Bidirectional heuristic search is a well-known technique for solving pathfinding problems. The goal in a pathfinding problem is to find paths—often of lowest cost—between nodes in a graph. Many real-world problems, such as finding the quickest route between two points in a map or measuring the similarity of DNA sequences, can be modeled as pathfinding problems.
Bidirectional brute-force search does simultaneous brute-force searches forward from the initial state and backward from the goal states, finding solutions when both intersect. The idea of adding a heuristic to guide search is an old one, but has not seen widespread use and is generally believed to be ineffective.
I present an intuitive explanation for the ineffectiveness of front-to-end bidirectional heuristic search. Previous work has examined this topic, but mine is the first comprehensive explanation for why most front-to-end bidirectional heuristic search algorithms will usually be outperformed by either unidirectional heuristic or bidirectional brute-force searches. However, I also provide a graph wherein bidirectional heuristic search does outperform both other approaches, as well as real-world problem instances from the road navigation domain. These demonstrate that there can be no general, formal proof of the technique’s ineffectiveness.
Limitations Of Front-To-End Bidirectional Heuristic Search
Joseph K Barker and Richard E Korf
AAAI 2015 [Video of presentation | slides]
We present an intuitive explanation for the limited effectiveness of front-to-end bidirectional heuristic search, supported with extensive evidence from many commonly-studied domains. While previous work has proved the limitations of specific algorithms, we show that any front-to-end bidirectional heuristic search algorithm will likely be dominated by unidirectional heuristic search or bidirectional brute-force search. We also demonstrate a pathological case where bidirectional heuristic search is the dominant algorithm, so a stronger claim cannot be made. Finally, we show that on the four-peg Towers Of Hanoi with arbitrary start and goal states, bidirectional brute-force search outperforms unidirectional heuristic search using pattern-database heuristics.
Solving Peg Solitaire with Bidirectional BFIDA*
Joseph K Barker and Richard E Korf
We present a novel approach to bidirectional breadth-first IDA* (BFIDA*) and demonstrate its effectiveness in the domain of peg solitaire, a simple puzzle. Our approach improves upon unidirectional BFIDA* by usually avoiding the last iteration of search entirely, greatly speeding up search. In addition, we provide a number of improvements specific to peg solitaire. We have improved duplicate-detection in the context of BFIDA*. We have strengthened the heuristic used in the previous state-of-the-art solver. Finally, we use bidirectional search frontiers to provide a stronger technique for pruning unsolvable states. The combination of these approaches allows us to improve over the previous state-of-the-art, often by a two-orders-of-magnitude reduction in search time.
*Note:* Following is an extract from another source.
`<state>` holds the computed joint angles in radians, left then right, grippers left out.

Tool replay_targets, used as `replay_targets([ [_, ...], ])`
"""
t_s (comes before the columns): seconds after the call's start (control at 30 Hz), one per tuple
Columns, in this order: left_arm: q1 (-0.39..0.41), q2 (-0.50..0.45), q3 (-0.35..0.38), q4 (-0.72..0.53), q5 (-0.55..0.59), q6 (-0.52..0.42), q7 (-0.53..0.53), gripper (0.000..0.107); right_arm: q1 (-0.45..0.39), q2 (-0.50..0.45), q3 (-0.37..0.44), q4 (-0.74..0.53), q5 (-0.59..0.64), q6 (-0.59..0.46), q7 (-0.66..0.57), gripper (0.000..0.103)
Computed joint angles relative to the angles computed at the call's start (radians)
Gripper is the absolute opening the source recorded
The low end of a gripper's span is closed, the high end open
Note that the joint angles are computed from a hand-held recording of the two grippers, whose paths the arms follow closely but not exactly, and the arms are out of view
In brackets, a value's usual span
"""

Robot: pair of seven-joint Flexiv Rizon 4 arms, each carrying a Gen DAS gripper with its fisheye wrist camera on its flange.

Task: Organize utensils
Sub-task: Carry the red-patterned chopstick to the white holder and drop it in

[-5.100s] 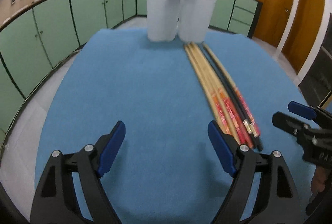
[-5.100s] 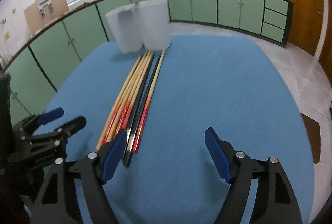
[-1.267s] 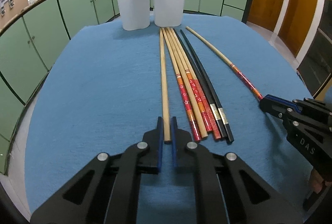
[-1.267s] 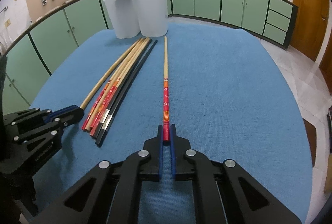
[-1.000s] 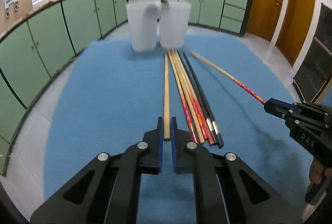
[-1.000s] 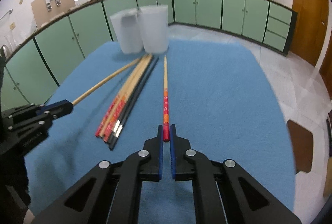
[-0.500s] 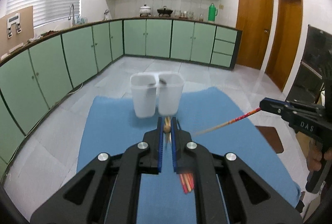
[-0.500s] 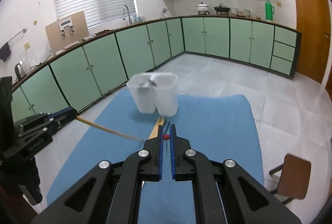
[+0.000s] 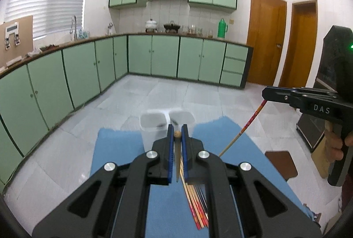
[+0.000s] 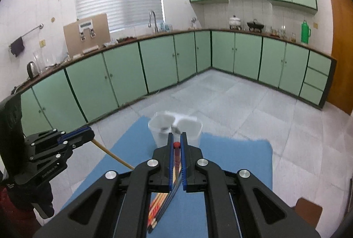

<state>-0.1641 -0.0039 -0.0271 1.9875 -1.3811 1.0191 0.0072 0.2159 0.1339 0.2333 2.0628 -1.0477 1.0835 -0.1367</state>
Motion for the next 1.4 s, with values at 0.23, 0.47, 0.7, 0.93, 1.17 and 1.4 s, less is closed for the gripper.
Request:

Dots-And-Boxes is a well-known and widely-played combinatorial game. While the rules of play are very simple, the state space for even very small games is extremely large, and finding the outcome under optimal play is correspondingly hard. In this paper we introduce a Dots-And-Boxes solver which is significantly faster than the current state-of-the-art: over an order-of-magnitude faster on several large problems. Our approach uses Alpha-Beta search and applies a number of techniques—both problem-specific and general—that reduce the search space to a manageable size. Using these techniques, we have determined for the first time that Dots-And-Boxes on a board of 4 × 5 boxes is a tie given optimal play; this is the largest game solved to date.